● ABOUT THIS TASK: Leave every picture out, and write out the remaining entries exactly.

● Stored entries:
^^^^

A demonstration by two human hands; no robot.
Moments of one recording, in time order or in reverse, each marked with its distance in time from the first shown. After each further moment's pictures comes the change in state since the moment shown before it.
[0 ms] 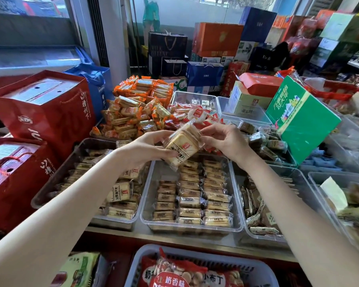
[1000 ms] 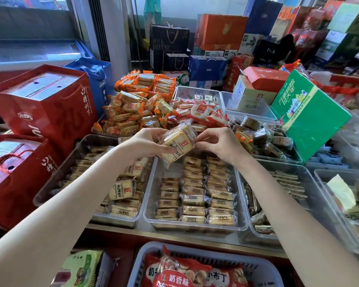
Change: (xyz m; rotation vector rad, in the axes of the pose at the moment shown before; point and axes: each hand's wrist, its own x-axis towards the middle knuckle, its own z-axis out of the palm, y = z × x) left_hand 0.010 -0.006 -0.012 0.201 0.246 -0.158; right_hand 0.006 0.006 0.023 -0.089 -0.075 0.097
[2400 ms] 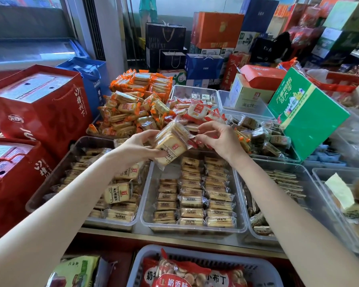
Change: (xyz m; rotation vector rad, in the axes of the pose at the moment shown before) left_hand 0.000 -0.013 -0.004 -0.138 -0.033 -0.006; right_hand 0.016 0.016 0.003 0.071 0.189 0.014
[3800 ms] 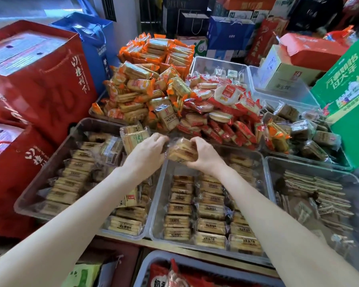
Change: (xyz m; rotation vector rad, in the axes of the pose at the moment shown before) left_hand 0.081 -0.090 -0.016 1.064 0.224 0.158; right_hand 0.054 0.092 0.129 -0.378 -0.492 0.081
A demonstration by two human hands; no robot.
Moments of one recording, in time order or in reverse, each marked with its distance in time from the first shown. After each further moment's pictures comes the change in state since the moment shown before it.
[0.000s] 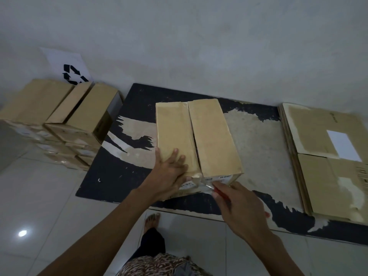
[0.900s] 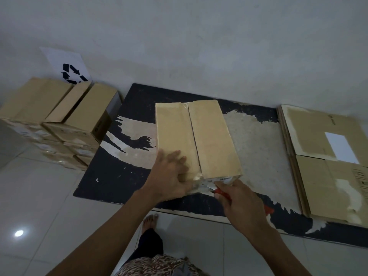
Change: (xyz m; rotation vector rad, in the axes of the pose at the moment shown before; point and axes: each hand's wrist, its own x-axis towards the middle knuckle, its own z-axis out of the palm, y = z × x) left_hand 0.006 0.020 -0.011 -0.127 0.221 -0.026; right_hand 0.011 0.011 0.007 -0.026 -0.075 0.090
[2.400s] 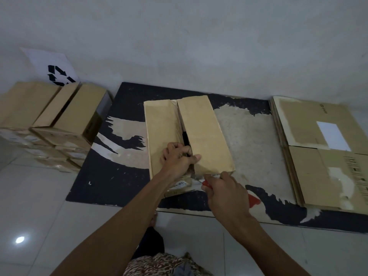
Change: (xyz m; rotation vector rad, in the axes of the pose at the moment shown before) left_hand 0.050 0.041 0.012 -0.769 0.031 -0.671; right_hand 0.008 -0.022 0.003 -0.154 0.102 -0.009
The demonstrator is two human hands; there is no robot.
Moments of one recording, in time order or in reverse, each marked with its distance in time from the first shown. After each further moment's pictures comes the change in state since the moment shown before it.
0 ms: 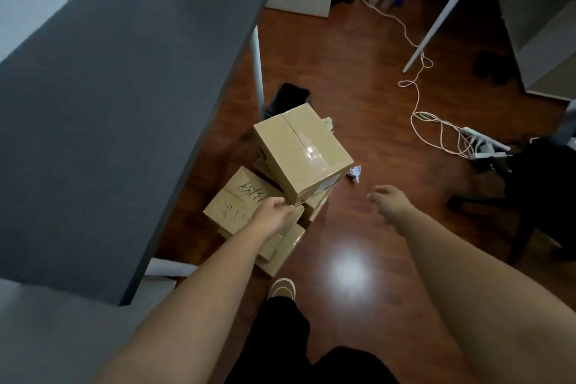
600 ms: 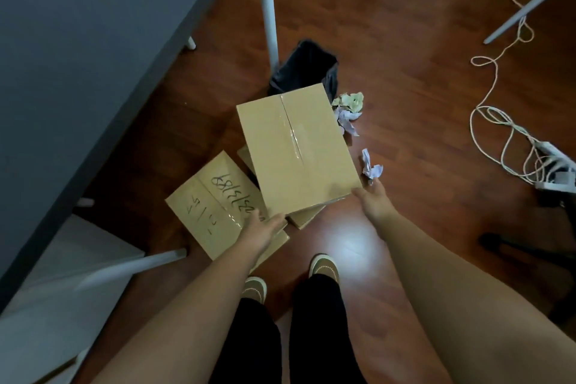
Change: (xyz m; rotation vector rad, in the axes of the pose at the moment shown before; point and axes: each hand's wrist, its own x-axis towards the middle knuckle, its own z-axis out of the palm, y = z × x) left_hand 0.189 0.006 0.089 -0.208 0.187 -0.431; right_hand 0.247 -0.021 0.038 -0.057 -0.335 0.031
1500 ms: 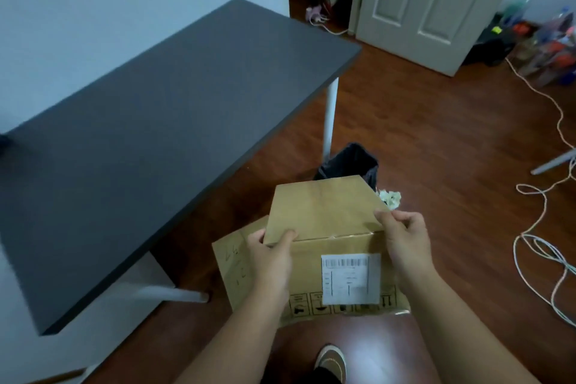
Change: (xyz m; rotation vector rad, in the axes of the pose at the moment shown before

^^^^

● TASK RESPONSE:
A demonstration by two human hands; no robot.
Moments of one recording, in time order or in reverse, each marked with its distance in time from the first shown. After each further moment's pictures comes the change in state since the moment shown before it.
[0 ms] 
[1000 ms] 
Change: (xyz m; rotation vector rad, in the axes of the pose at the moment shown before; point and axes: each hand's wrist, its own x-axis towards the middle knuckle, its own z-axis out of the palm, y = z × x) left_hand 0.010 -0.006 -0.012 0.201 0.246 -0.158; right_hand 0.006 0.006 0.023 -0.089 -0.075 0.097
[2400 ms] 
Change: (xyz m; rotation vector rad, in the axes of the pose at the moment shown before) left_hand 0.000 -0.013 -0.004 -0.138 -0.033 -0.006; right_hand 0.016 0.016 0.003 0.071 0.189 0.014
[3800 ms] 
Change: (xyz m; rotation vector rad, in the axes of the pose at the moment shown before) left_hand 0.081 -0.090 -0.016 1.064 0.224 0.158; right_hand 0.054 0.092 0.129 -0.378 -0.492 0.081
A demonstration by two human hands; no robot.
Moments of one recording, in time order or in reverse, each marked with its distance in time from the first shown. After each further moment's pictures comes the change in state since the moment shown before it.
[0.000s] 
[0.900s] 
Change: (xyz m; rotation vector rad, in the axes of the pose at the moment shown before; point and axes: each hand's wrist, its own x-axis towards the middle knuckle, its own z-axis out of the palm, y = z × x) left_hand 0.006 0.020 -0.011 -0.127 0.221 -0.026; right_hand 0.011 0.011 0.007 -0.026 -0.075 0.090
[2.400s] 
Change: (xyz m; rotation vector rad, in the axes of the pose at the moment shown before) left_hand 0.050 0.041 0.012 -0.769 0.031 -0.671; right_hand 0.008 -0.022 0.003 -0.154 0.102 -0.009
The demonstrator is two human hands; there is no robot.
Moments of one recording, in time order or in reverse, each marked with its distance in time from the first shown. After each further moment's pictures comes the change in state since the moment shown before it.
0 ms: 
600 ms: 
Change: (xyz m; rotation vector rad, in the axes of the pose at the moment shown before; point and axes: each hand's wrist, its own x-axis towards the middle knuckle, its own z-axis out of the palm, y = z × x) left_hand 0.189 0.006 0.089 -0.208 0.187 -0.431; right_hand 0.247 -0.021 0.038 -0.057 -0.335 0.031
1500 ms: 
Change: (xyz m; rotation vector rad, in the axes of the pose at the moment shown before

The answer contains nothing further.